Records for the exercise:
Segment Open

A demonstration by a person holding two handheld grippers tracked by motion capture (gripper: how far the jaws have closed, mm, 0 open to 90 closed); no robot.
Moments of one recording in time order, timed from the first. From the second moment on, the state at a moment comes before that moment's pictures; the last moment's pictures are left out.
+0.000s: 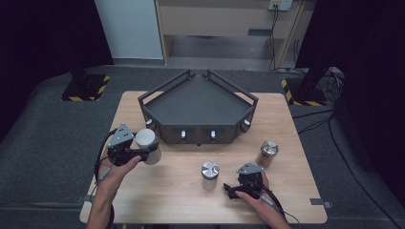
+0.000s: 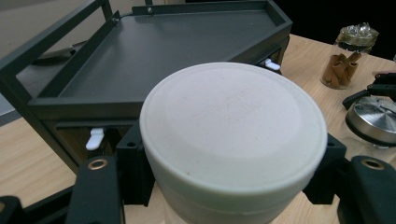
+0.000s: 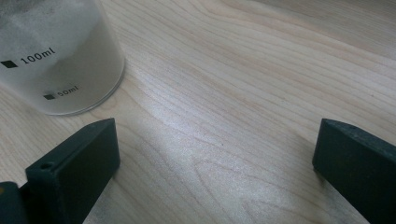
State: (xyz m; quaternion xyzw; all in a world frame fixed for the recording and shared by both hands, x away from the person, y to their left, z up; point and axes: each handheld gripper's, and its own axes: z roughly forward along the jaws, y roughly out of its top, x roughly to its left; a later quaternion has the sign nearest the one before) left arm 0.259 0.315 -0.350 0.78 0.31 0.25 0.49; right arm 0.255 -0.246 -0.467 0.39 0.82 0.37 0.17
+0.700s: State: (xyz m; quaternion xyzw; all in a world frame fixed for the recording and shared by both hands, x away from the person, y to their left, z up) left arm 0.291 0.289 -0.312 0.79 0.28 0.23 0.50; right arm 0.255 -0.246 -0.467 0.39 0.82 0.37 0.17
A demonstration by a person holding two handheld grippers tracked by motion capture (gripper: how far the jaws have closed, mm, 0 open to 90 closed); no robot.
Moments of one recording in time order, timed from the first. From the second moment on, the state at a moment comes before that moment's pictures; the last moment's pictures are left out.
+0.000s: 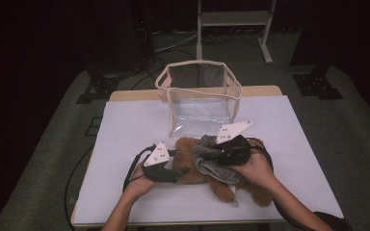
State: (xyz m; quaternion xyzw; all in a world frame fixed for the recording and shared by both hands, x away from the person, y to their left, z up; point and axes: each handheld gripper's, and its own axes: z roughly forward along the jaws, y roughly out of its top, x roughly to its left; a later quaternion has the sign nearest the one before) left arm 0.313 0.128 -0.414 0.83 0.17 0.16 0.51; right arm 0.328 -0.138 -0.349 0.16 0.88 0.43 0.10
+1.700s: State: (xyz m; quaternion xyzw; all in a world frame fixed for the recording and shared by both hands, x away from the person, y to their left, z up) left arm 0.312 0.120 -0.403 0.83 0.15 0.15 0.52; right arm 0.328 -0.234 -0.374 0.27 0.83 0.49 0.08
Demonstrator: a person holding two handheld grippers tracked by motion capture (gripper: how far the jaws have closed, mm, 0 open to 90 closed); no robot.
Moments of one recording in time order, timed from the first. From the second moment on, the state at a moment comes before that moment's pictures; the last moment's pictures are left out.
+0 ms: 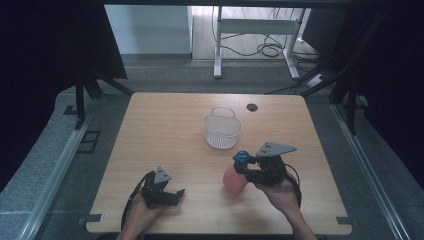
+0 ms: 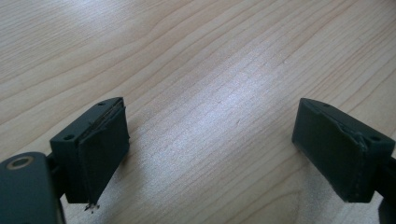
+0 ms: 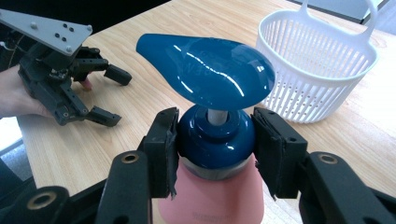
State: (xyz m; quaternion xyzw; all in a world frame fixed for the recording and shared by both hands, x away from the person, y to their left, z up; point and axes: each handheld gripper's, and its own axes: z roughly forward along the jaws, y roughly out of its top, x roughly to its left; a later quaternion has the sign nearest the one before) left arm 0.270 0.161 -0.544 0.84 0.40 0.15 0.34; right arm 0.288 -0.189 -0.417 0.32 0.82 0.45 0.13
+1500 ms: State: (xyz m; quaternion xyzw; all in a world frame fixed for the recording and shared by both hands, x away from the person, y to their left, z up) left arm 0.269 0.161 -0.544 0.84 0.40 0.15 0.34; right arm 0.330 -0.189 -0.351 0.32 0.81 0.47 0.15
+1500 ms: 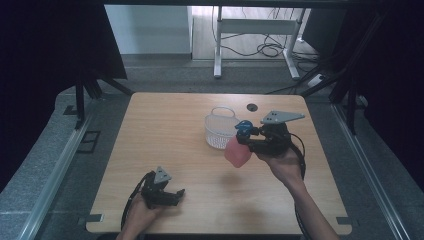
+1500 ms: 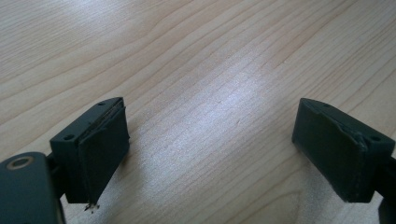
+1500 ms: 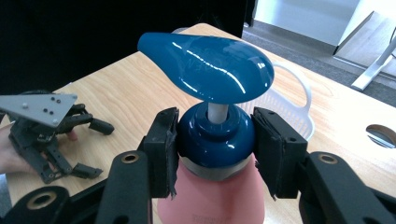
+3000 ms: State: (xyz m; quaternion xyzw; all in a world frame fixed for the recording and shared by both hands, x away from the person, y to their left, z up) left arm 0.270 0.161 -0.544 0.84 0.40 0.15 0.34; right arm 0.392 -0.163 -0.317 0.33 0.79 0.47 0.21
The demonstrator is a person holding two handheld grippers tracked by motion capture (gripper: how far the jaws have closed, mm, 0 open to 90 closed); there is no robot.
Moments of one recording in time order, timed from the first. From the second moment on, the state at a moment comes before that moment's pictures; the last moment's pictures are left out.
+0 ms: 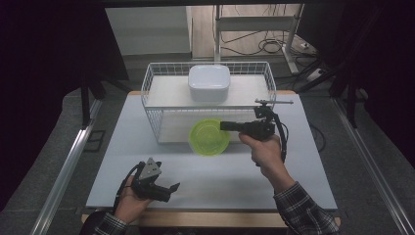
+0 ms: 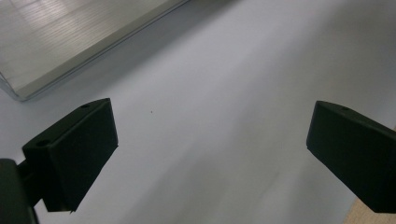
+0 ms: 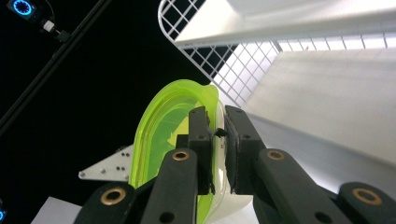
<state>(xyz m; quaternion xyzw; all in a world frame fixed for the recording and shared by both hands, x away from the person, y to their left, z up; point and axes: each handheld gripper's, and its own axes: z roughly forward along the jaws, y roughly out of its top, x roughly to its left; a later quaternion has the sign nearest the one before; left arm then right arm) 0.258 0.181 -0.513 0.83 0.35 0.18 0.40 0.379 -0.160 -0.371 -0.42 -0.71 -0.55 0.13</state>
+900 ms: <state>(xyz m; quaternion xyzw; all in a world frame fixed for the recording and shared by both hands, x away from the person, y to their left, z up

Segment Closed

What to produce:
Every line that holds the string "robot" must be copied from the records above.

Worked solution:
A demonstration by a person holding two handheld grippers tracked by motion capture (gripper: how far the jaws have closed, mm, 0 open to 90 closed); no robot.
A demonstration by a person holding two handheld grippers tracked by motion capture (gripper: how far the jaws have closed, mm, 0 open to 90 closed); no robot.
Demonstrator: a person holding two handheld grippers tracked by motion capture (gripper: how far the jaws have closed, mm, 0 open to 90 closed); no robot.
The demonstrator is a person holding two handheld grippers tracked by motion capture (gripper: how far the jaws have closed, mm, 0 open to 90 closed); there is no robot.

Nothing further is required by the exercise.